The Food Security Supplement (FSS) to the Current Population Survey has been around for roughly 30 years, but the U.S. Department of Agriculture (USDA) last weekend announced the survey would no longer be funded because the reports “became overly politicized,” according to reporting from The Wall Street Journal. While 2024 data will still be included in the upcoming October 22 report from the USDA, the series will end there.
The cancellation comes just a few months after congressional Republicans and the Trump administration enacted the largest cuts to the Supplemental Nutrition Assistance Program (SNAP) in history, gutting a program that serves 1 in 8 people in the United States, including 1 in 5 children, by nearly 20 percent. The timing is no coincidence, as research has repeatedly shown that SNAP participation helps reduce instances of food insecurity by as much as 30 percent. SNAP is particularly valuable for households that are more likely to experience food insecurity, such as those in or near poverty and households with children or people with disabilities. (see Figure 1) By canceling the FSS, the administration is making it more difficult for policymakers and the public to track the harms of the One Big Beautiful Bill Act, which is projected to eliminate or substantially reduce benefits for 4 million low-income Americans who rely on SNAP to feed their families.

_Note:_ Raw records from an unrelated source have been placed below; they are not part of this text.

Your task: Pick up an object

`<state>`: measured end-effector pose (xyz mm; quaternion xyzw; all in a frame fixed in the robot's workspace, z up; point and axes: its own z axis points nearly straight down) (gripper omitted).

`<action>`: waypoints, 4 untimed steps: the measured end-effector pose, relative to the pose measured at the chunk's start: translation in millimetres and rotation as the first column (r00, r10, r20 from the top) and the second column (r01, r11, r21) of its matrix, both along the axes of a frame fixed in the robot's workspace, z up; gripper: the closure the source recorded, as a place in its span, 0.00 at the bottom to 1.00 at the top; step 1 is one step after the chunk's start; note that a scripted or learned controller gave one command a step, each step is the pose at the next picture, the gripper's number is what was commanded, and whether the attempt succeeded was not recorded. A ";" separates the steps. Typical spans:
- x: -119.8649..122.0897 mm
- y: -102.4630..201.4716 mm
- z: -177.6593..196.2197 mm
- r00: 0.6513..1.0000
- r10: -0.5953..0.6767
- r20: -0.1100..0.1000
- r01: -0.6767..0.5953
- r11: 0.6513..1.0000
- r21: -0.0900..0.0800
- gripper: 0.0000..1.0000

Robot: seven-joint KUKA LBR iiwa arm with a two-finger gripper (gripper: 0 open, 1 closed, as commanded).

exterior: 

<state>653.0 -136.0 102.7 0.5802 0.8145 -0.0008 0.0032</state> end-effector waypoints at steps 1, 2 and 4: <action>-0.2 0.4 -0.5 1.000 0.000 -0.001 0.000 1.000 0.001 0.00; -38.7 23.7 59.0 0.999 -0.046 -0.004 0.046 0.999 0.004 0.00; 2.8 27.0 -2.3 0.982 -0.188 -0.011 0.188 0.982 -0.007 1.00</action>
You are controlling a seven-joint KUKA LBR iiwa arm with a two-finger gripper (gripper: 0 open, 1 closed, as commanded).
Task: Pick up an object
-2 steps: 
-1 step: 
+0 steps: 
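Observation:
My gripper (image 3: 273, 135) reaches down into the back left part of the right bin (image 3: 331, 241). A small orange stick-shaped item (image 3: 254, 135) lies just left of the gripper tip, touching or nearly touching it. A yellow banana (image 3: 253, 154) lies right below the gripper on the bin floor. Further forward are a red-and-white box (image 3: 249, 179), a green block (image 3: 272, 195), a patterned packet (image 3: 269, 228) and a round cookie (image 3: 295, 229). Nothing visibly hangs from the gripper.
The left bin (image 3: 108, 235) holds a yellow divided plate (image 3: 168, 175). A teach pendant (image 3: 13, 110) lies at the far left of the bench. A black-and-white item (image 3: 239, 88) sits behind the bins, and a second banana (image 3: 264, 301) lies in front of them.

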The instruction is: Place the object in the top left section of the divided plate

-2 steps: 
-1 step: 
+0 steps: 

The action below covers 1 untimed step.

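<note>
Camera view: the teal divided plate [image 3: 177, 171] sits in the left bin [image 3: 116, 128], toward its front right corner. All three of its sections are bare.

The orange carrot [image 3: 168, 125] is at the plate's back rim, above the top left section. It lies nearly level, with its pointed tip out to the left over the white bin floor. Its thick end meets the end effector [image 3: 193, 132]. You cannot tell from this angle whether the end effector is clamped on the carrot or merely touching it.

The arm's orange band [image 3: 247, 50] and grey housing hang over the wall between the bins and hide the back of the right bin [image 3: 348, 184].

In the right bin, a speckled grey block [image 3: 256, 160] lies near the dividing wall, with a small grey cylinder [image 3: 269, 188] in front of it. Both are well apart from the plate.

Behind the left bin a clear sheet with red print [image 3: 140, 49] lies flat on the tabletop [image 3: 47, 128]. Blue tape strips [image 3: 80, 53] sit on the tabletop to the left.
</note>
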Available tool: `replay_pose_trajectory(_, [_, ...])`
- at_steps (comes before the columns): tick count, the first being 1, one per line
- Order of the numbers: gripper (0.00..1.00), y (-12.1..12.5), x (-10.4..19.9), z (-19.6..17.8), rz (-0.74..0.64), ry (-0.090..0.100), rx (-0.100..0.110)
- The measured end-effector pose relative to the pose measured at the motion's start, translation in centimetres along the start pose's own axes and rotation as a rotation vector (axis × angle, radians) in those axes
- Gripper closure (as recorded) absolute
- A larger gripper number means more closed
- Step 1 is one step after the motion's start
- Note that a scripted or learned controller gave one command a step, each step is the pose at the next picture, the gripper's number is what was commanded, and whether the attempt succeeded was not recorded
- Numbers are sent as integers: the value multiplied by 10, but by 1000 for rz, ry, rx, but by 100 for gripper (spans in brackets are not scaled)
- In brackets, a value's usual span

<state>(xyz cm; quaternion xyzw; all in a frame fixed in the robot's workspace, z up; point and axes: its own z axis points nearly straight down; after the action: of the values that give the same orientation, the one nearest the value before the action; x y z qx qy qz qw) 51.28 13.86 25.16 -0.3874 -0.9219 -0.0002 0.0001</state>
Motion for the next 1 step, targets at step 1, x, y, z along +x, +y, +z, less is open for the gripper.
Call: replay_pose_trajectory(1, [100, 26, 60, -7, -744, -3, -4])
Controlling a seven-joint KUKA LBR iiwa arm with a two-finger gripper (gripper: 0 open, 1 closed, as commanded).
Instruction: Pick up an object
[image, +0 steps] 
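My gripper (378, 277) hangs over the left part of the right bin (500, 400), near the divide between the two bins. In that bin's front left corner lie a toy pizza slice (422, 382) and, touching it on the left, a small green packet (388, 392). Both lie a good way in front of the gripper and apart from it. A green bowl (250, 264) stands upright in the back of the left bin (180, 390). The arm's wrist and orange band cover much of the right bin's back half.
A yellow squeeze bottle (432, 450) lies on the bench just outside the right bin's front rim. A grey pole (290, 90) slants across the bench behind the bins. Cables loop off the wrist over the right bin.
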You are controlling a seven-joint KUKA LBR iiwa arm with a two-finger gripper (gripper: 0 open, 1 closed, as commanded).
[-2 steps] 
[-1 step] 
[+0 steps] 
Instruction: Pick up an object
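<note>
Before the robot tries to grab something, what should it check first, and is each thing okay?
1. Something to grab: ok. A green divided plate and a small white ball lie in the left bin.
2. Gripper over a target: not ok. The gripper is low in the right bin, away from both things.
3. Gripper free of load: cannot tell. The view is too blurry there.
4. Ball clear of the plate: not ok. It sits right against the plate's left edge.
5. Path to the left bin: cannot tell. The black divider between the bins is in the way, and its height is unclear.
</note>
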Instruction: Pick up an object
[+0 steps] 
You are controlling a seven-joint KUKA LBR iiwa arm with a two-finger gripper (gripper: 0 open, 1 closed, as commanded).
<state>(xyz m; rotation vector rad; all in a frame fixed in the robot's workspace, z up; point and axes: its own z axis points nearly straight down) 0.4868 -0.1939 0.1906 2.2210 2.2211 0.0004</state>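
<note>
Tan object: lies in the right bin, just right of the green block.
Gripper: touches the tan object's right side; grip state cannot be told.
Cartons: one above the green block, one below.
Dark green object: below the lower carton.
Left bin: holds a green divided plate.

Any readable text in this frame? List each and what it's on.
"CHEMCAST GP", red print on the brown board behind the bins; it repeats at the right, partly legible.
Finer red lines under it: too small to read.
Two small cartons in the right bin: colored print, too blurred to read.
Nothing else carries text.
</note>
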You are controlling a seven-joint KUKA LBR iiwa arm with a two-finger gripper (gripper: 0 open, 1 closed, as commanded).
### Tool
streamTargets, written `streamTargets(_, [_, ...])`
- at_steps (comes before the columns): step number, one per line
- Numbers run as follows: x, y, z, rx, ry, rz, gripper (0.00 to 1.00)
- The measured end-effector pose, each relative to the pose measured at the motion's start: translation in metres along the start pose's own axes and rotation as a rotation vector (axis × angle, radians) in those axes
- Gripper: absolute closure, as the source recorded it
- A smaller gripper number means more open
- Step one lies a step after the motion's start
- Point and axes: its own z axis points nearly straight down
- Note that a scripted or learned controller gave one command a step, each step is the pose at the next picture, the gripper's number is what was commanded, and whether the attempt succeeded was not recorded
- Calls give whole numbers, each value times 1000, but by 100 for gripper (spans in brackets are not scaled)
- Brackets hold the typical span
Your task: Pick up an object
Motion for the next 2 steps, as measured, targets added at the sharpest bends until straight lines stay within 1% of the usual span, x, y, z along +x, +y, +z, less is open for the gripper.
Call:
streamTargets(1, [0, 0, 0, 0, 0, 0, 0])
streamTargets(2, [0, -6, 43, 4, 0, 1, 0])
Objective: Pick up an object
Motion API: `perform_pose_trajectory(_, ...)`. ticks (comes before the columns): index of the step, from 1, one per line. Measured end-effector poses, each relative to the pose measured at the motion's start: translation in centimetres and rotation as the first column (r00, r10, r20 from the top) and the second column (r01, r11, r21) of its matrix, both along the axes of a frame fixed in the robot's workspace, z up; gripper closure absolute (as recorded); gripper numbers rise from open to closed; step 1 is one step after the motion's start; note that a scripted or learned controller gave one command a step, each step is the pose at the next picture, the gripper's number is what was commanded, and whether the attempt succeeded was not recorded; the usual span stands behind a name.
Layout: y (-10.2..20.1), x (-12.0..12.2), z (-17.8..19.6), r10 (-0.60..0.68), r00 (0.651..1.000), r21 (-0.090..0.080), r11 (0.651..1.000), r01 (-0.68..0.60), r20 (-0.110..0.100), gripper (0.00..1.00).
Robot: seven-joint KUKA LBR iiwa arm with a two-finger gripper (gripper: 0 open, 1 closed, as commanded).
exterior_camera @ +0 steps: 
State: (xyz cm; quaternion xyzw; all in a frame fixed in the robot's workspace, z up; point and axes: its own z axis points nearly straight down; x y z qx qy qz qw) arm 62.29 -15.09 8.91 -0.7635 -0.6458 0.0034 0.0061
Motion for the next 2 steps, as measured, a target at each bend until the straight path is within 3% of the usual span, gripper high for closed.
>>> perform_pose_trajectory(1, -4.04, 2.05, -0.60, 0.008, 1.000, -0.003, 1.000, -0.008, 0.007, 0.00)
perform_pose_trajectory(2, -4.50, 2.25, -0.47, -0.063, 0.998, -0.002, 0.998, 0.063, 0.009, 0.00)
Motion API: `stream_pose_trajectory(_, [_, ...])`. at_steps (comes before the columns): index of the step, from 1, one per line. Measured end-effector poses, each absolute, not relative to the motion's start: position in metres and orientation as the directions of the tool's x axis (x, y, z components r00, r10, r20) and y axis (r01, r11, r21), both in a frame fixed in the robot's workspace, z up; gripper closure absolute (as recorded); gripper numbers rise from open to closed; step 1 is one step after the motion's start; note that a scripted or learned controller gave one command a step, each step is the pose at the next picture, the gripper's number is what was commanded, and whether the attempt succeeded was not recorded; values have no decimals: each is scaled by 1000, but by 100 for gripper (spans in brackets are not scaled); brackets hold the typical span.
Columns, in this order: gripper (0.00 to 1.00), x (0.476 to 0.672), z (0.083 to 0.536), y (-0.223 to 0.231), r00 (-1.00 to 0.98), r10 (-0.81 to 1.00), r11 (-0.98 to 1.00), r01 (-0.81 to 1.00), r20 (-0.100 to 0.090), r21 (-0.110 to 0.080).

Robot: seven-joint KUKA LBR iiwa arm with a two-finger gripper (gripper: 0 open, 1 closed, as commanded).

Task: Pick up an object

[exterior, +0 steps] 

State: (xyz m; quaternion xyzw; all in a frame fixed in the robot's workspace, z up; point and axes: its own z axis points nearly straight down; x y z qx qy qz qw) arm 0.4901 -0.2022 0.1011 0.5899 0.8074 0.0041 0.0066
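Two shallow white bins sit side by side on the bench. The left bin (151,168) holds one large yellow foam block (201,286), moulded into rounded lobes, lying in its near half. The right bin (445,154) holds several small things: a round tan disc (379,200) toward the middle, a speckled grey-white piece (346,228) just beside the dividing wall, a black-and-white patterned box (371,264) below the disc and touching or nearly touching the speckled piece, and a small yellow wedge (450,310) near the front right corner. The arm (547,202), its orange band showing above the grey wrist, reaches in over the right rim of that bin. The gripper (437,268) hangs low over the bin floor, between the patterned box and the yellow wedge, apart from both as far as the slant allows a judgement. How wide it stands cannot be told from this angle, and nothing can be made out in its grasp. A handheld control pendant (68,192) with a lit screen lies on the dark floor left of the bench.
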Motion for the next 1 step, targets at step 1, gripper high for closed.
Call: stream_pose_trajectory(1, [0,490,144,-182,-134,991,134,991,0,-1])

This is not the administration’s first attempt to hide data it dislikes, as a similar situation is ongoing at the U.S. Bureau of Labor Statistics (BLS) following the firing of BLS Commissioner Erica McEntarfer after the release of a weak jobs report that the president claimed without evidence was rigged to make him look bad.
Food security is a key metric for nutrition programs
The USDA needs food security data to properly assess the effectiveness of its nutrition programs. The mission statement of the Food and Nutrition Service even reads:
Our mission is to increase food security and reduce hunger in partnership with cooperating organizations by providing children and low-income people access to food, a healthy diet, and nutrition education in a manner that supports American agriculture and inspires public confidence.
Ending the food security report deprioritizes the outcomes of the nutrition programs related to health and wellness that the USDA oversees. Beyond just SNAP, these include other major programs including school meals, the Summer Electronic Benefits Transfer program for Children (Summer EBT), and the Special Supplemental Nutrition Program for Women, Infants, and Children (WIC), all of which are associated with lower rates of food insecurity for households with children. This likely will lead to heavier weighting of other measures, such as cost or error rates, that remove the human element and real-world impact from these programs, making it easier for policymakers to call for further cuts.
Despite the USDA’s claim that trends in food insecurity have remained virtually unchanged in recent years, the evidence suggests otherwise. Food insecurity actually fell to its lowest rate in decades in 2021 thanks to the economic stimulus provided to families in the wake of the COVID-19 pandemic, which included temporary expansions to SNAP. The data clearly show that policy intervention is measurable and important in people’s lives. Two years later, in 2023, food insecurity rose to levels not seen since 2014 as the temporary assistance expired and inflation rose. (see Figure 2) The historic cuts to SNAP enacted under the One Big Beautiful Bill Act will push food insecurity even higher.
History shows that measuring food insecurity is not a partisan issue
Both the USDA’s press release and reporting emphasize the production of the report being politicized as a reason for its cancellation, but this is not grounded in reality. The report has been produced annually for roughly 30 years under both Republican and Democratic administrations, and it simply provides the results from the survey questions fielded by the U.S. Census Bureau. It does not include policy recommendations or attribute trends in the data to recent policy changes.
In fact, it was the Reagan administration that established a Task Force on Food Assistance, which stated that the absence of a credible indicator to measure the extent of hunger “contributes to a climate in which policy discussions become unhelpfully heated and unsubstantiated assertions are then substituted for hard information.” While it did not use the term “food security,” the task force’s report laid out the framework for the concept that would later be fleshed out.
In 1990, President George H.W. Bush signed into law the National Nutrition Monitoring and Related Research Act, which resulted in the creation of a plan that required an interagency federal working group to “recommend a standardized mechanism and instrument(s) for defining and obtaining data on the prevalence of ‘food insecurity’ or ‘food insufficiency’ in the U.S.” The survey was in the field by 1995 as part of the Census Bureau’s Current Population Survey and has been fielded each year since. While the questions are included in other surveys, the data that come from the Census Bureau and are reported by the USDA remain the federal government’s official measure of food insecurity.
Conclusion
The cancellation of the food security report is the latest attempt from the Trump administration to interfere with the collection and reporting of federal statistics. Without consistent, accurate food security data from the Census Bureau, policymakers, researchers, and USDA staff alike will have a harder time measuring changes in household well-being as the largest SNAP cuts in history reduce food access for millions of people. Congress should demand the USDA answer for this sudden change of course and propose legislation requiring the USDA to continue this essential work.